Women had to go before a panel of three consultants, set up by the hospital to deal with requests for abortion. I remember when I’d only just been appointed as a very junior consultant forming part of a panel  with two very senior gynaecologists. The other two said to me “Of course there’s no way this woman will be psychiatrically affected. What do you think?” and I said, “I just can’t agree with you I’m sorry.” They said “Well the vote is two to one,” so that was the end of it. That showed they felt just as strongly as I did but in keeping with their own conservative views. I said “There’s got to be a better way. This is just untenable.”

“When I set up my specialist practice I included abortion services as part of women’s health care.” (John Taylor was asked to help set up an abortion service in Auckland — Epsom Day clinic — which he did.)

“After my involvement in the Epsom Day Hospital became known, SPUC used to protest outside our home when we had young children.

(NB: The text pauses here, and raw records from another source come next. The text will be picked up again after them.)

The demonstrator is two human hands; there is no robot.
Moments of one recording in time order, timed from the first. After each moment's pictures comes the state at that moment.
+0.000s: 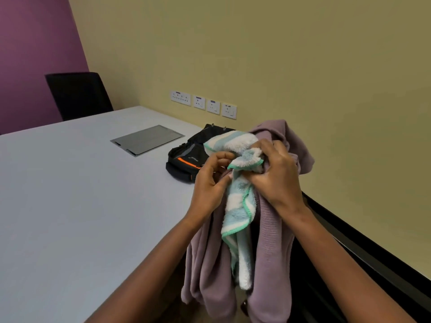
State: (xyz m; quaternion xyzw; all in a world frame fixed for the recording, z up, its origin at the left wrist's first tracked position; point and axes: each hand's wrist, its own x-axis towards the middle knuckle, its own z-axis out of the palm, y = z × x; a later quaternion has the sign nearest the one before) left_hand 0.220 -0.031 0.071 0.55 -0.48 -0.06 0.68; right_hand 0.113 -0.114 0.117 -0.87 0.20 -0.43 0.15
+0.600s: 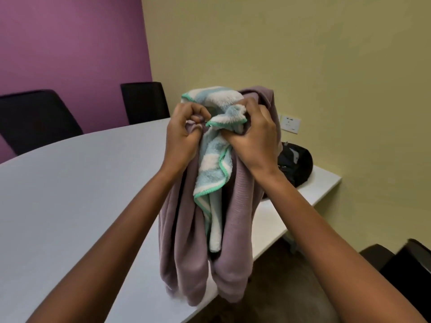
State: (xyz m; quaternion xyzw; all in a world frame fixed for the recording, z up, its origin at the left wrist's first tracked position) left_hand 0.421 0.074 0.148 0.61 -0.44 0.24 0.61; right_hand 0.324 -0.030 0.164 -0.82 0.08 -0.51 0.25
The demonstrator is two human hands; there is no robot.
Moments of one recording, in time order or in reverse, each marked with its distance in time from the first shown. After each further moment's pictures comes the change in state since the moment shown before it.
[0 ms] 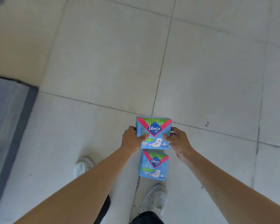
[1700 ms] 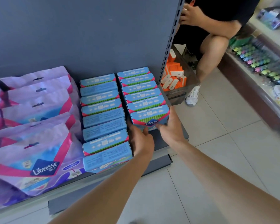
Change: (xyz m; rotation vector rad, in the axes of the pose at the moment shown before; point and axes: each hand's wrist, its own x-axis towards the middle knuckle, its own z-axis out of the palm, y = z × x) left_hand -0.201 -0.056 -0.600 -0.957 1.155 -0.201; right_hand -0.329 -0.385 0.591 -0.700 -0.654 -0.966
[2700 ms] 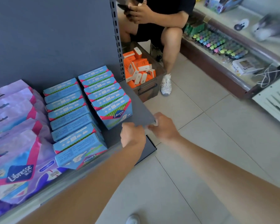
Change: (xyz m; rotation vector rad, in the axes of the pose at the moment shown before) left_hand -0.086 0.029 0.019 0.364 -0.211 0.035; right_hand -0.068 0.022 -0.092 -0.347 -0.073 0.096
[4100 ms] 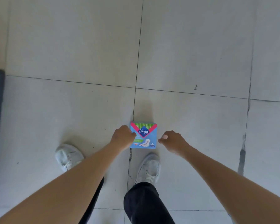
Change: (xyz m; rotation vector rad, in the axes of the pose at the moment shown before) left_hand -0.236 -0.458 0.425 1.160 -0.957 0.364; right_hand -0.464 0.579 0.283 0.524 -0.049 1.135
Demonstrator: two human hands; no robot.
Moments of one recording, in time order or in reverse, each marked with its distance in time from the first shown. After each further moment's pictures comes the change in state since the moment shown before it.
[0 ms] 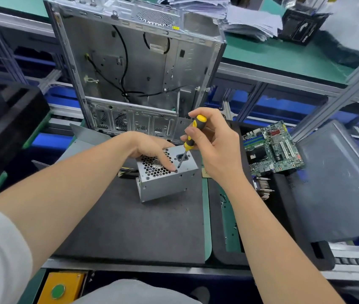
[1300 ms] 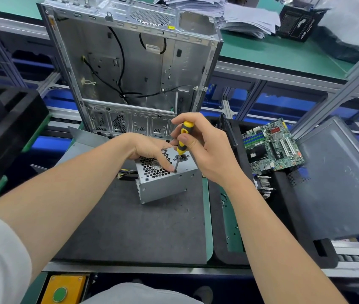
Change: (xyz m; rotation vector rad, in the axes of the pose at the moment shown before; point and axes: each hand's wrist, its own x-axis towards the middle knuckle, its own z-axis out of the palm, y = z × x) left_hand -0.001 0.001 0.002 0.028 0.096 -0.001; right_hand 0.001 -0.010 -0.003 -0.117 -0.244 -0.025
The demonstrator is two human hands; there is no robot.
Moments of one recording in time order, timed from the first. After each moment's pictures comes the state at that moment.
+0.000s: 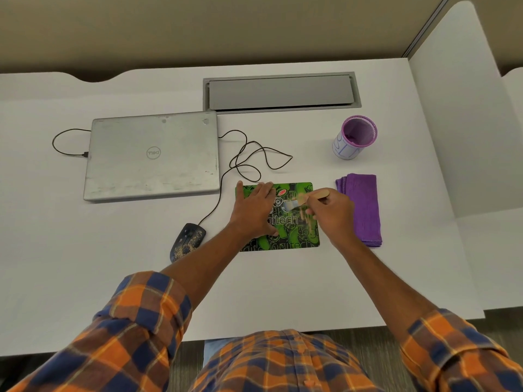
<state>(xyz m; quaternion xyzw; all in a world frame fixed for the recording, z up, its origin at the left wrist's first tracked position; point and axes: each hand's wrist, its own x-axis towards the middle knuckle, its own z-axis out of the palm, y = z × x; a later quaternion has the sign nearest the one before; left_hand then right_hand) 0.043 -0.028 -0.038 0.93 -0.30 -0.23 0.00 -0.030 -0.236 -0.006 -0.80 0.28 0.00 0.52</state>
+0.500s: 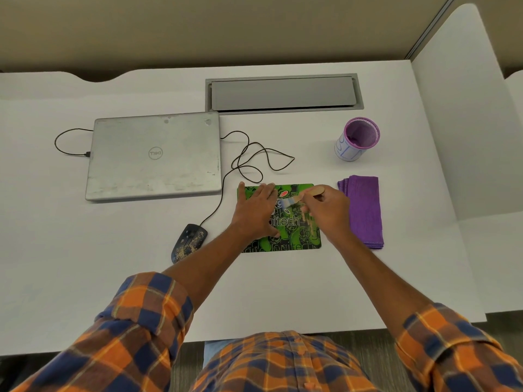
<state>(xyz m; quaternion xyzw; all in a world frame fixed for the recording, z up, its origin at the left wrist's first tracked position) 0.043 -0.028 -0.036 0.93 -0.31 -0.22 0.00 -0.016 -0.225 -0.003 -0.81 0.27 0.00 0.53</state>
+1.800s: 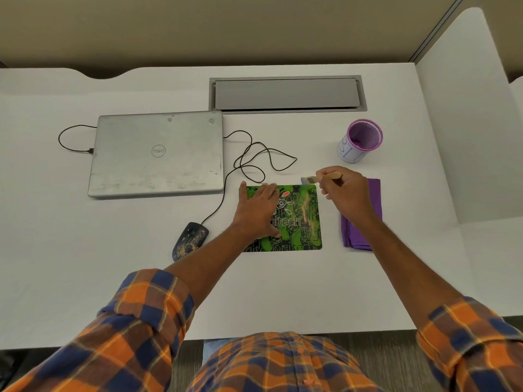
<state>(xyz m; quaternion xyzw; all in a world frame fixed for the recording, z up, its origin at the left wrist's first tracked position) 0.042 -0.027 -0.029 0.92 -0.31 -0.23 -0.01 0.012 -0.278 0.004 -0.85 0.16 -0.03 0.50</state>
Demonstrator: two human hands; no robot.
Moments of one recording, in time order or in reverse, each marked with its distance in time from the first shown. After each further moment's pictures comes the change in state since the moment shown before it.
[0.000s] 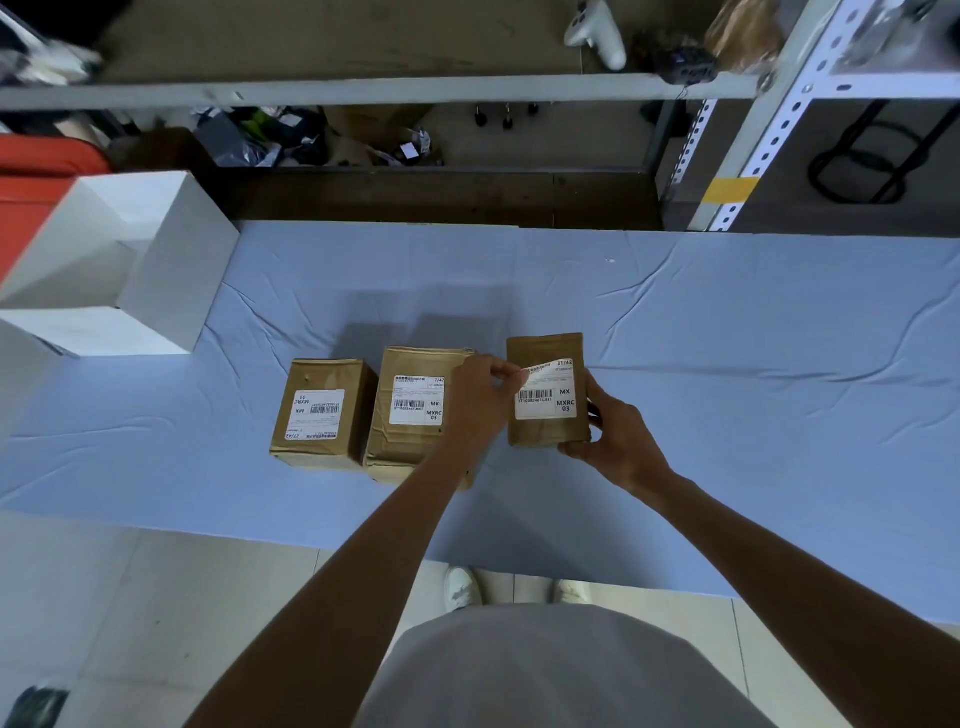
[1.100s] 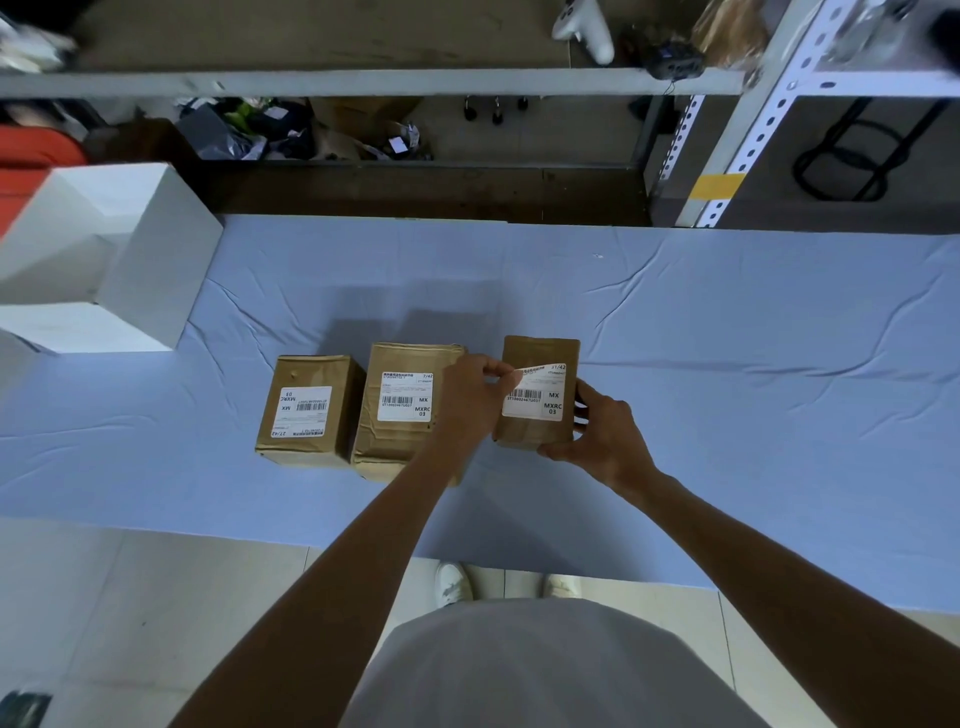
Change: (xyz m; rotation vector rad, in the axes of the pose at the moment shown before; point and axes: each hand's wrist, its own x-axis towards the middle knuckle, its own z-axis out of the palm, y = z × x) left_hand -0.006 0.004 0.002 0.035 -0.044 0.027; right_hand -0.006 -0.011 0.001 0.024 0.029 0.134
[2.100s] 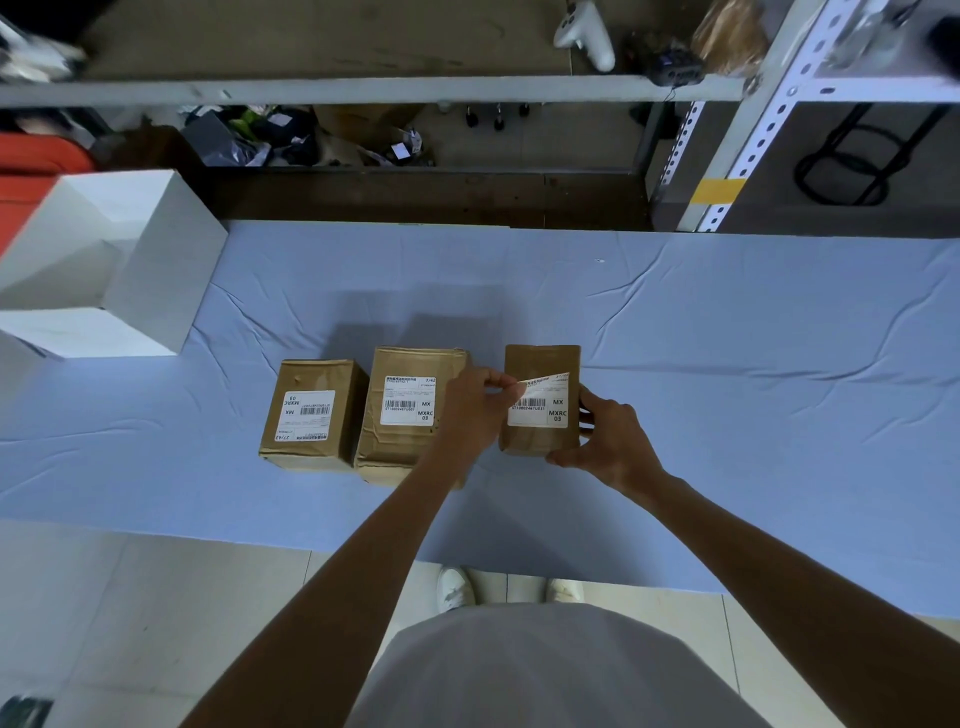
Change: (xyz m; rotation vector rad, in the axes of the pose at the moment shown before) left_hand -0.004 -0.007 0.001 -0.020 -0.030 -0.048; right_hand 0.005 0.010 -0.003 -0.080 -0.043 -0.041
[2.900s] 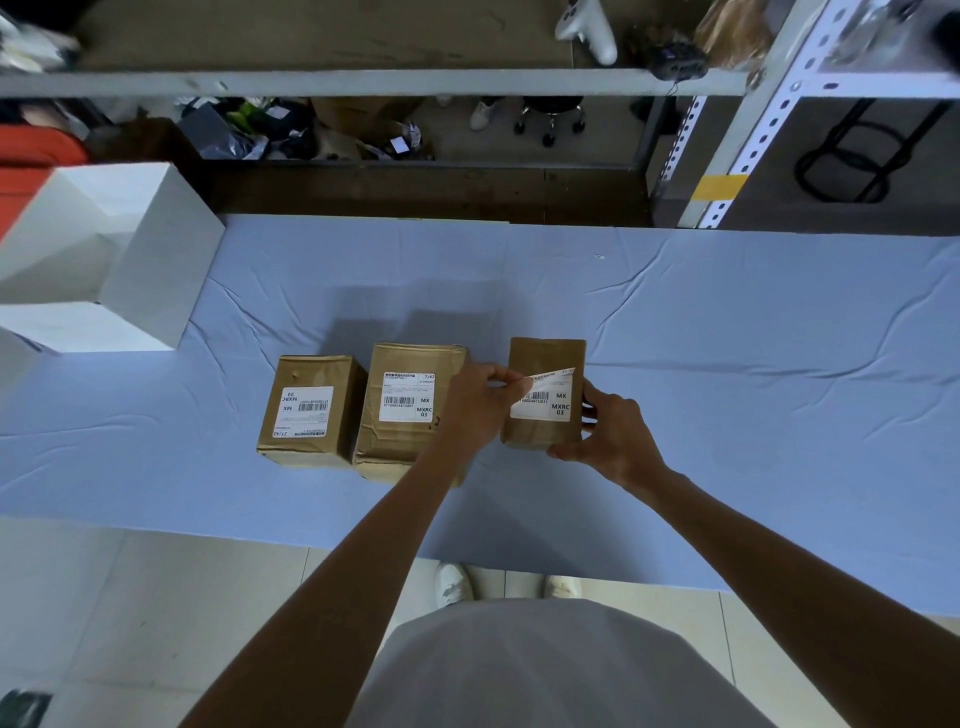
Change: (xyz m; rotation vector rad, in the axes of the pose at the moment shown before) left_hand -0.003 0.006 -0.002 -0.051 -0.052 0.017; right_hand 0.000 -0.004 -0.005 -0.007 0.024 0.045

It was pretty tough on the kids to have these banners and so on. My car used to be attacked, and graffitied and tyres let down. They’d put stickers on the front and back windows – ‘Baby Killer’ – and all that kind of thing…”

“I believe the law must allow for termination for a woman who finds herself profoundly desperate with an unplanned and unwanted pregnancy. I realise I may sound old-fashioned and not in full accord with ALRANZ’s viewpoint, but I’ve always believed the present law isn’t too bad because it allows for termination on the grounds of mental health.”

“I am convinced that total control over her fertility is a woman’s right.”